EXERCISE PROMPT => For this exercise, return exactly the lines of the material below that begin at the one with "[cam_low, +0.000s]" and stop after the one with "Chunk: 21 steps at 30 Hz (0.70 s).".

THE DATA =>
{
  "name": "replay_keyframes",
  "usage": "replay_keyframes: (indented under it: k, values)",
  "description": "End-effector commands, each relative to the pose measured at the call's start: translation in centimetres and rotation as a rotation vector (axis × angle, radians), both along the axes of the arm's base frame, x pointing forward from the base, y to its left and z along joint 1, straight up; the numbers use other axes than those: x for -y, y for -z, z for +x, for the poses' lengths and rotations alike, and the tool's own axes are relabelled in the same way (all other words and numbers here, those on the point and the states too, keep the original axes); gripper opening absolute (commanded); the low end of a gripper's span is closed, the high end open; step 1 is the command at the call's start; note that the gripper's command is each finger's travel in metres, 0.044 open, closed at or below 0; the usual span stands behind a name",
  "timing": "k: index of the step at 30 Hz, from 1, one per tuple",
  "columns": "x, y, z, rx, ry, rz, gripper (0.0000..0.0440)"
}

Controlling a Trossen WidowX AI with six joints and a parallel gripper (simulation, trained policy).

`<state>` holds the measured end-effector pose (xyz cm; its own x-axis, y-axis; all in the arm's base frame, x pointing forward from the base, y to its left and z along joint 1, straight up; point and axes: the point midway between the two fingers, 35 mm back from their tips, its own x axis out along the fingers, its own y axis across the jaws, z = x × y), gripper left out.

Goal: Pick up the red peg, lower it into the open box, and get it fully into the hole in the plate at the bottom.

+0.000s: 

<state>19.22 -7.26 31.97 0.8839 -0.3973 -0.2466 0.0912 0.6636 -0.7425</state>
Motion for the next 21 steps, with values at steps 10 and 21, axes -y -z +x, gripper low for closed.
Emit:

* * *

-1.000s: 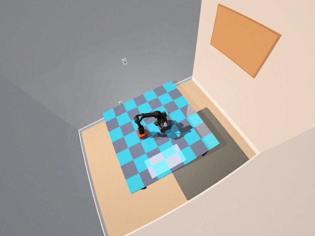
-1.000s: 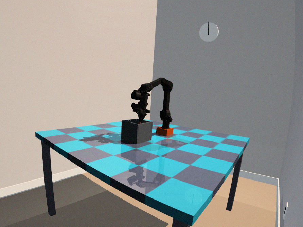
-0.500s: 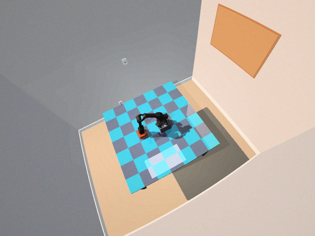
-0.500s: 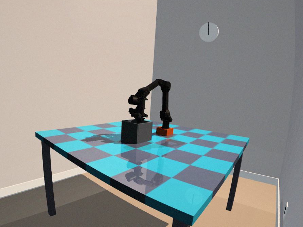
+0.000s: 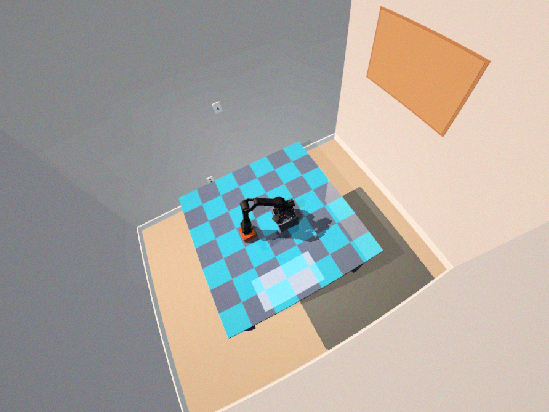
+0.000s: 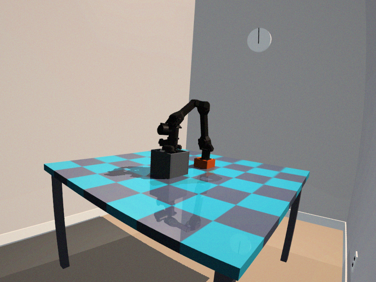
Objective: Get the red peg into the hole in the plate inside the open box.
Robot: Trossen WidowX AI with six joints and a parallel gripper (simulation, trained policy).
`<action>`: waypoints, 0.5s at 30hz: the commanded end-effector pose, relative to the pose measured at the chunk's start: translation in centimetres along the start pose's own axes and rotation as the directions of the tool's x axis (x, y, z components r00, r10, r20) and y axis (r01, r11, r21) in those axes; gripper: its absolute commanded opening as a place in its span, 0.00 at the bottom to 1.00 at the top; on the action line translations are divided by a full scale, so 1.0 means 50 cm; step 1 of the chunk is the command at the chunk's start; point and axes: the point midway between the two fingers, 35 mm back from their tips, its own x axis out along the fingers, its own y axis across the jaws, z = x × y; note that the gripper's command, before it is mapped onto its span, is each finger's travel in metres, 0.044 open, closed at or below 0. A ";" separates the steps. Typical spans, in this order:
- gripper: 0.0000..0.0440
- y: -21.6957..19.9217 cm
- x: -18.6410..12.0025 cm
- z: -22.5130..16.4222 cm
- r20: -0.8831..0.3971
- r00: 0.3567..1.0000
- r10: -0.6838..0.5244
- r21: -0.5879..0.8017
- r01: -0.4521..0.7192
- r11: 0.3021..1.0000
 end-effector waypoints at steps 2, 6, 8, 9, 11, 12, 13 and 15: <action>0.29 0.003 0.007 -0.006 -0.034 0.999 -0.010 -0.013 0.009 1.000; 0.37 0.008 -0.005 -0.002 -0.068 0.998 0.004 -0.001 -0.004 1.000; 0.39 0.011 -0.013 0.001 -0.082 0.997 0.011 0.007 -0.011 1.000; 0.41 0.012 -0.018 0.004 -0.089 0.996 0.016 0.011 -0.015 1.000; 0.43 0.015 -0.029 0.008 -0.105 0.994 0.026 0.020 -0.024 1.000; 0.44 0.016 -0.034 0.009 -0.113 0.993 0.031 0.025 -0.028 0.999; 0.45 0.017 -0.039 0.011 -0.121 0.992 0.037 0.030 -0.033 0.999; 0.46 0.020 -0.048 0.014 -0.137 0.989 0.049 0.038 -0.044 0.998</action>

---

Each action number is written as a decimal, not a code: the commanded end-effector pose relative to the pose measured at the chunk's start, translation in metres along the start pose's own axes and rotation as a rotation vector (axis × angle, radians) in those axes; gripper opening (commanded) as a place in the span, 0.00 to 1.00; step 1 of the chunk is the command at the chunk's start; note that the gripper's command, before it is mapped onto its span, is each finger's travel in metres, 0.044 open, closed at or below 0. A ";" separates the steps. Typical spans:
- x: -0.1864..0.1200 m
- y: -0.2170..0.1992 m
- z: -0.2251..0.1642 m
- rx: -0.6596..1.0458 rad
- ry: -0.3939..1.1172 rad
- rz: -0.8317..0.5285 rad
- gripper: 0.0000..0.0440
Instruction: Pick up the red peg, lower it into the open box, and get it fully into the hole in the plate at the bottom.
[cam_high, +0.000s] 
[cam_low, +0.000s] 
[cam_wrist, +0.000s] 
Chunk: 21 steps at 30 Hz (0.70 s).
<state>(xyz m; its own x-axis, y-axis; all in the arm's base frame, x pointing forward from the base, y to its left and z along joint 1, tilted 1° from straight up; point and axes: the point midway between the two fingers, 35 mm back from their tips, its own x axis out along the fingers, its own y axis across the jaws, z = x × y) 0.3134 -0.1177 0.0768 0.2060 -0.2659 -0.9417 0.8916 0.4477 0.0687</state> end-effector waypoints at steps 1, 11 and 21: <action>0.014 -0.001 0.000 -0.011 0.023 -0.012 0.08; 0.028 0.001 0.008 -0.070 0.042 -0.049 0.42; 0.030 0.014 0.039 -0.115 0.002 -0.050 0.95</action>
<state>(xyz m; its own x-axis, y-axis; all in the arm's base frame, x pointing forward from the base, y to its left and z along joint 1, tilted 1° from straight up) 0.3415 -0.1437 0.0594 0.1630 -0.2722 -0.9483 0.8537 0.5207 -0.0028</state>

EXERCISE RESPONSE =>
[cam_low, +0.000s] 
[cam_wrist, +0.000s] 
Chunk: 21 steps at 30 Hz (0.70 s).

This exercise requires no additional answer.